Expansion of Inland Facilities

More than 110 land-based projects using recirculating aquaculture systems are now under development or in operation around the world, with clusters in Iceland, Norway, and the United Arab Emirates. In the United States, Superior Fresh opened the first commercial-scale facility in Wisconsin in 2018 and has since added a second site in Indiana that began shipping fillets this year. Atlantic Sapphire’s Homestead site, which broke ground in 2017, currently operates at an initial capacity of roughly 9,500 metric tons per year and holds permits to reach 90,000 metric tons by 2026 and 180,000 metric tons by 2031. The company monitors approximately 10,000 sensors and uses artificial intelligence to adjust feeding in real time, keeping mortality below 2 percent.

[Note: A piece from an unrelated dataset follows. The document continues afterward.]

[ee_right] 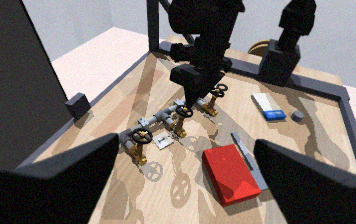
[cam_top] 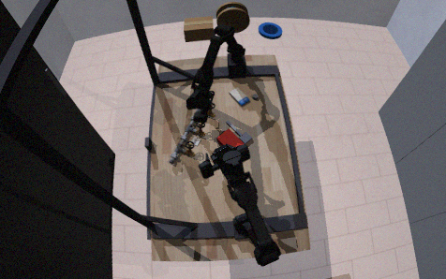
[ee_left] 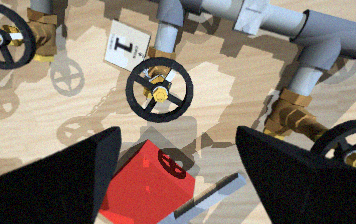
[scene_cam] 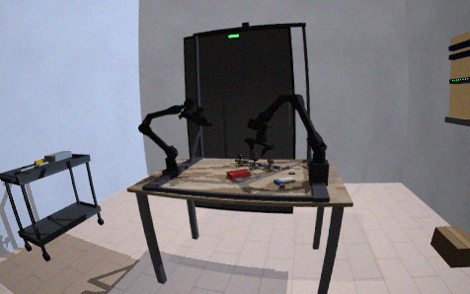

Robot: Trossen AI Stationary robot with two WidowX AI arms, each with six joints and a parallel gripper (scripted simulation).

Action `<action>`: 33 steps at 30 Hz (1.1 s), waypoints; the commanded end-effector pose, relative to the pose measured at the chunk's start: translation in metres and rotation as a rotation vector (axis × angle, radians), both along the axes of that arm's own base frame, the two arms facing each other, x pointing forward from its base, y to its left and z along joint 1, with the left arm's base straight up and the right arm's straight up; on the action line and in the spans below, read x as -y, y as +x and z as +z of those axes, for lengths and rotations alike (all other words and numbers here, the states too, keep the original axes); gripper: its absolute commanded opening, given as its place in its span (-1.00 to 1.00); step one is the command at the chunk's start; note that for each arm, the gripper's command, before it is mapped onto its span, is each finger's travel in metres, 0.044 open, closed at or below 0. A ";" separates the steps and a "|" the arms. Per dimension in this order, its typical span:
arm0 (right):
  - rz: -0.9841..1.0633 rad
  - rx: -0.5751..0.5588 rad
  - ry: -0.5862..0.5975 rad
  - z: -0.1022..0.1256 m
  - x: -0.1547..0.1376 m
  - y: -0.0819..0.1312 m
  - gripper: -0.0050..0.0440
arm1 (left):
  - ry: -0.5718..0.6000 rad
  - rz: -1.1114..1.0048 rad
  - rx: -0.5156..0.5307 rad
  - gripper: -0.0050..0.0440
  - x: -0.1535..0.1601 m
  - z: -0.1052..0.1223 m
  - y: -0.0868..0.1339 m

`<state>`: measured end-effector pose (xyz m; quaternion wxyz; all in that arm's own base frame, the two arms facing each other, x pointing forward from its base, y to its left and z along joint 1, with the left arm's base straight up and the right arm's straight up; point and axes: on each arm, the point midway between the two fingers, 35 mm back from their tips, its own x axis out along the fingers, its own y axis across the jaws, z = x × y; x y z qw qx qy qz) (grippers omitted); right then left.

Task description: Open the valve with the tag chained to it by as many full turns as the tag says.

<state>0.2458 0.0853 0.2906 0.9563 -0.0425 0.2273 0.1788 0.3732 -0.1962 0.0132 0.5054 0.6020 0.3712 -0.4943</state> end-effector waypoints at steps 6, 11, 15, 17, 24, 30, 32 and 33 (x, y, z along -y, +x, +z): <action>-0.002 0.026 0.009 0.009 0.001 -0.001 0.84 | -0.020 -0.267 0.069 0.51 0.013 -0.003 0.006; -0.002 0.026 0.009 0.009 0.001 -0.001 0.84 | -0.024 -0.287 0.080 0.48 0.015 -0.006 0.008; -0.002 0.026 0.009 0.009 0.001 -0.001 0.84 | -0.031 -0.284 0.097 0.37 0.020 -0.017 0.019; -0.002 0.026 0.009 0.009 0.001 -0.001 0.84 | -0.032 -0.285 0.101 0.32 0.021 -0.019 0.021; -0.002 0.026 0.009 0.009 0.001 -0.001 0.84 | -0.031 -0.285 0.102 0.22 0.023 -0.025 0.025; -0.002 0.026 0.009 0.009 0.001 -0.001 0.84 | -0.031 -0.284 0.100 0.09 0.021 -0.023 0.022; -0.002 0.026 0.009 0.009 0.001 -0.001 0.84 | -0.032 -0.284 0.103 0.03 0.021 -0.022 0.022; -0.002 0.026 0.009 0.009 0.001 -0.001 0.84 | -0.032 -0.284 0.103 0.00 0.021 -0.022 0.022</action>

Aspect Traditional Net-Pen Land-Based RAS
Initial investment Baseline Up to 12 times higher
Operating costs Lower energy needs Up to 50 percent higher, mainly electricity
Mortality rate 10–15 percent Below 2 percent
Supply-chain exposure Long ocean transport Local production near markets

Cost Pressures and Production Realities

High capital and energy requirements remain the central barrier for land-based farms. Co-founder Johan Andreassen, who left the company in 2023, observed in a 2025 statement that several leading projects had missed volume targets the previous year and that “without better volume performance, the cost structure won’t work.” Retailers including Publix, Sprouts, and Fresh Thyme Market already carry fillets from the Homestead facility, demonstrating that some consumers are willing to pay for domestically raised fish with a smaller carbon footprint. Whether the economics improve enough to capture a larger share of the market will depend on continued gains in energy efficiency and scale.

Implications for U.S. Consumers

The United States imports 96 percent of its salmon, primarily from Canada, Chile, and Norway. Successful expansion of domestic land-based production could shorten supply lines, reduce transport emissions, and offer retailers a more stable source less vulnerable to ocean conditions or trade disruptions. Industry analysts expect the share of land-based salmon to remain modest through the end of the decade, yet even modest volumes could influence pricing and labeling practices at grocery stores. The outcome will hinge on whether operators can consistently meet ambitious production schedules while keeping costs competitive with imported product.